_What to work on_
The reply must return each line of the data exactly.
******************************
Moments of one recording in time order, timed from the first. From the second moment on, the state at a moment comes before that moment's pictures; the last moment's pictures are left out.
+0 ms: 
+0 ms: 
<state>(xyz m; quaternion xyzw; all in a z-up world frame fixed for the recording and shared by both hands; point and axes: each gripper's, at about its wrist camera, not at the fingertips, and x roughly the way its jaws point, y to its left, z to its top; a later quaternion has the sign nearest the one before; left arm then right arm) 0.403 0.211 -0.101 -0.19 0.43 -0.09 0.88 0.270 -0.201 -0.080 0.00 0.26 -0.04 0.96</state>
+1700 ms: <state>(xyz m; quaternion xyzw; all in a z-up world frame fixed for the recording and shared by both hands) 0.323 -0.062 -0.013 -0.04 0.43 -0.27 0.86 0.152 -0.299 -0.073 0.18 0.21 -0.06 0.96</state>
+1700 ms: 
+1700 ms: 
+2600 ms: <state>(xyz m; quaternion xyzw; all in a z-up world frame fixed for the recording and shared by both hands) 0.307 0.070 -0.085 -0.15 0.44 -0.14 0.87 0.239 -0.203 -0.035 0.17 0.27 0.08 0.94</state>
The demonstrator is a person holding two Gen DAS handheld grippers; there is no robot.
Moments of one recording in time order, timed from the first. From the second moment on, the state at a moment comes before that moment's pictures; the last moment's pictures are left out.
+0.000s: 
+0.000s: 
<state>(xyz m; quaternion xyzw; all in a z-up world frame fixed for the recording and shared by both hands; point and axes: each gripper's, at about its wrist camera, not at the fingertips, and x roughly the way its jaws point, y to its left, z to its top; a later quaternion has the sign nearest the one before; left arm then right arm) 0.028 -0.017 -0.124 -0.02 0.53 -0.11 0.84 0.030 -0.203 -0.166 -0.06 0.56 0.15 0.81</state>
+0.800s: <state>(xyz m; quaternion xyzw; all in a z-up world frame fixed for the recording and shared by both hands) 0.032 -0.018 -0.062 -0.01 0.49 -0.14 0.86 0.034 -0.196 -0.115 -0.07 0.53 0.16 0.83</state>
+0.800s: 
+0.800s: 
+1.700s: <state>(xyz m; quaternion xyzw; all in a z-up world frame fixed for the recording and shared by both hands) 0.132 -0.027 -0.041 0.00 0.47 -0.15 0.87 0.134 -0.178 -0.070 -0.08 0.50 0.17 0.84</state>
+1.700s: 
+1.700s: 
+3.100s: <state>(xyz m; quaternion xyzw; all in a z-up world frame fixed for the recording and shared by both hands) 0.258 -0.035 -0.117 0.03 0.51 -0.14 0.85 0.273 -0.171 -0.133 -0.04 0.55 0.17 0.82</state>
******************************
_Written response_
Moments of one recording in time order, timed from the first. From the second moment on, the state at a moment comes before that moment's pictures; the last moment's pictures are left out.
+0 ms: 
+0 ms: 
<state>(xyz m; quaternion xyzw; all in a z-up world frame fixed for the recording and shared by both hands; point and axes: each gripper's, at about its wrist camera, not at the fingertips, and x roughly the way its jaws point, y to its left, z to its top; a later quaternion has the sign nearest the one before; left arm then right arm) 0.403 0.211 -0.101 -0.19 0.43 -0.09 0.88 0.270 -0.201 -0.080 0.00 0.26 -0.04 0.96</state>
+1700 ms: <state>(xyz m; quaternion xyzw; all in a z-up world frame fixed for the recording and shared by both hands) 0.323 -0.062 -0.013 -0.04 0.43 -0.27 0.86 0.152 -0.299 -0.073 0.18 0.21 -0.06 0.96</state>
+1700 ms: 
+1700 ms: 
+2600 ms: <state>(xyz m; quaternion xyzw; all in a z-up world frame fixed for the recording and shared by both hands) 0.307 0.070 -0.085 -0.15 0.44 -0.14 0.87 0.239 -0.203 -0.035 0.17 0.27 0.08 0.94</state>
The demonstrator is a person holding two Gen DAS handheld grippers; there is no robot.
Moments of one recording in time order, timed from the first. From the second moment on, the state at a moment comes before that moment's pictures; the last moment's pictures are left out.
+0.000s: 
+0.000s: 
<state>(xyz m; quaternion xyzw; all in a z-up world frame fixed for the recording and shared by both hands; point and axes: each gripper's, at about its wrist camera, not at the fingertips, and x roughly the way its jaws point, y to its left, z to its top; a later quaternion has the sign nearest the one before; left arm then right arm) 0.028 -0.017 -0.124 -0.02 0.53 -0.11 0.84 0.030 -0.203 -0.166 -0.06 0.56 0.15 0.81</state>
+0.800s: <state>(xyz m; quaternion xyzw; all in a z-up world frame fixed for the recording and shared by both hands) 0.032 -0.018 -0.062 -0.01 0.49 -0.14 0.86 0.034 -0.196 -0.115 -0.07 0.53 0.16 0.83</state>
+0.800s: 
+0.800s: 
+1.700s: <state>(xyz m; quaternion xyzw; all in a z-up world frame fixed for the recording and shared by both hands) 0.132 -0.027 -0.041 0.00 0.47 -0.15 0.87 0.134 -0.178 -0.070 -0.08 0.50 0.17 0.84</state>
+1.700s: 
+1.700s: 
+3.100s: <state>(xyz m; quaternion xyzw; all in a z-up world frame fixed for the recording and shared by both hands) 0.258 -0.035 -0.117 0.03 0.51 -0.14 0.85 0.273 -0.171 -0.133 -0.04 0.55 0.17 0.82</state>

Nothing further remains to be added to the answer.